Judge Liatsos said the British colonial legislation under which X was charged was insufficient and that such a crime would normally merit a stiffer penalty.
The case was only brought at all because Ms P, a mother-of-two, flew 2,000 miles to Cyprus to give evidence against her former lover, despite being chronically ill.
The couple had met through friends in 1993 shortly after Ms P had arrived to start a new life on the island after divorcing her husband of 20 years. During three days of court questioning last May, Ms P said that when she and X became lovers she did not think to use condoms because they had both been in long-standing marriages. She later discovered that X’s wife had died from Aids.

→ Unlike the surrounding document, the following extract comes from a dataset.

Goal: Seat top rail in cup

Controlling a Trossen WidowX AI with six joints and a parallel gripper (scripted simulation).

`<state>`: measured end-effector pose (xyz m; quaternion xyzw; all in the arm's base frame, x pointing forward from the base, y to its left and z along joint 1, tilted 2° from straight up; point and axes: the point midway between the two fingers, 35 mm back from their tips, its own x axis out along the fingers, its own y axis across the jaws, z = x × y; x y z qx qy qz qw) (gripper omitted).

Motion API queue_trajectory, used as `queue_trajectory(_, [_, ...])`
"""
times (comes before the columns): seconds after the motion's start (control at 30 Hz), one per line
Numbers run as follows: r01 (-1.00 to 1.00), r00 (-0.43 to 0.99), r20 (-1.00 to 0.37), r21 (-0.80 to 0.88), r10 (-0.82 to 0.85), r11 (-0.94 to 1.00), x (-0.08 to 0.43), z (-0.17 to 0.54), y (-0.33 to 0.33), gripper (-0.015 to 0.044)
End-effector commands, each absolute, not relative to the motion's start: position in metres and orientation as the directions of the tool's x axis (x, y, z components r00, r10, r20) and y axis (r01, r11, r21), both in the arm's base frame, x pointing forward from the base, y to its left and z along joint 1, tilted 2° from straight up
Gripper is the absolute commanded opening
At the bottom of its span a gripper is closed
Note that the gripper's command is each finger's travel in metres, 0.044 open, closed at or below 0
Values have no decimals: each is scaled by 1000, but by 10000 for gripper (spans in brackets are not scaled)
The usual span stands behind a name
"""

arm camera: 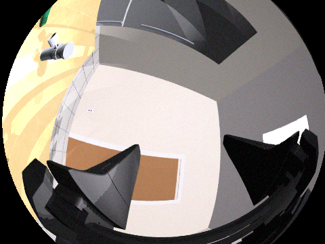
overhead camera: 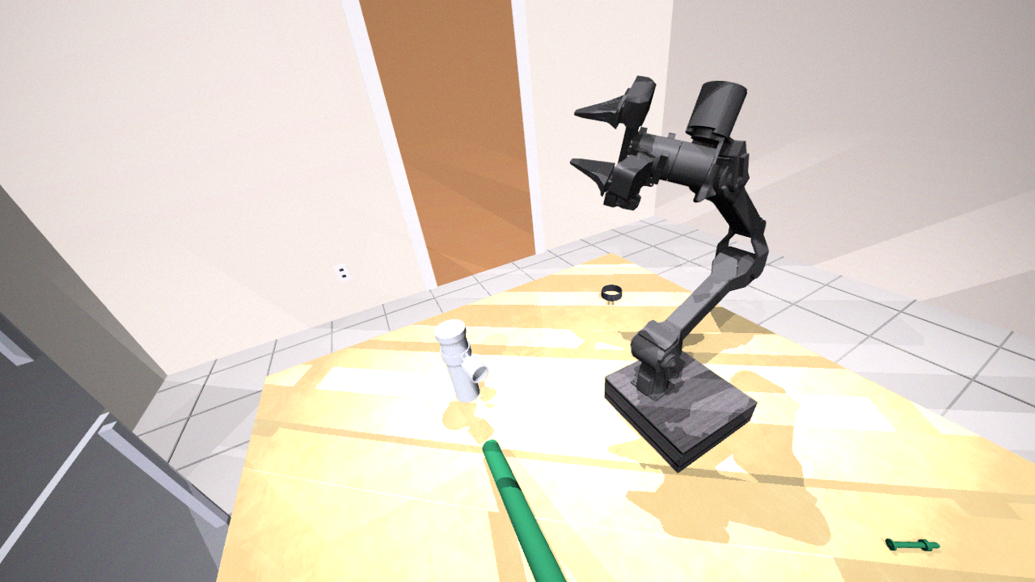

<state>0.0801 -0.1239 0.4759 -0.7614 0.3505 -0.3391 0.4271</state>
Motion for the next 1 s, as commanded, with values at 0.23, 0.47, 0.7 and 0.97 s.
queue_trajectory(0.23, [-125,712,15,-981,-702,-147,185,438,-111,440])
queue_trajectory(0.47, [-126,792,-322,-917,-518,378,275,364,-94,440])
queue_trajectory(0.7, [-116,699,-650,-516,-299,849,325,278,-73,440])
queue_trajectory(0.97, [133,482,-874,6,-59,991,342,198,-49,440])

In his defence, X claimed that Ms P had known his HIV status but had been so much in love with him that she insisted on unprotected sex. He also alleged that Ms P had a succession of sexual encounters with other Cypriot men.
Judge Liatsos was unconvinced. “[X] tried to conceal his guilt all along,” he said. “Taking into account the severity of the offence committed, I have no hesitation in stating that a prison sentence is unavoidable.”
Aids charities in Britain said the sentence could stigmatise and isolate sufferers. Director of the National Aids Trusts, Derek Bodell, said: “It is very dangerous if we try to introduce similar laws. People will feel they cannot disclose their HIV status or will not even want to know their status because ignorance will be bliss.”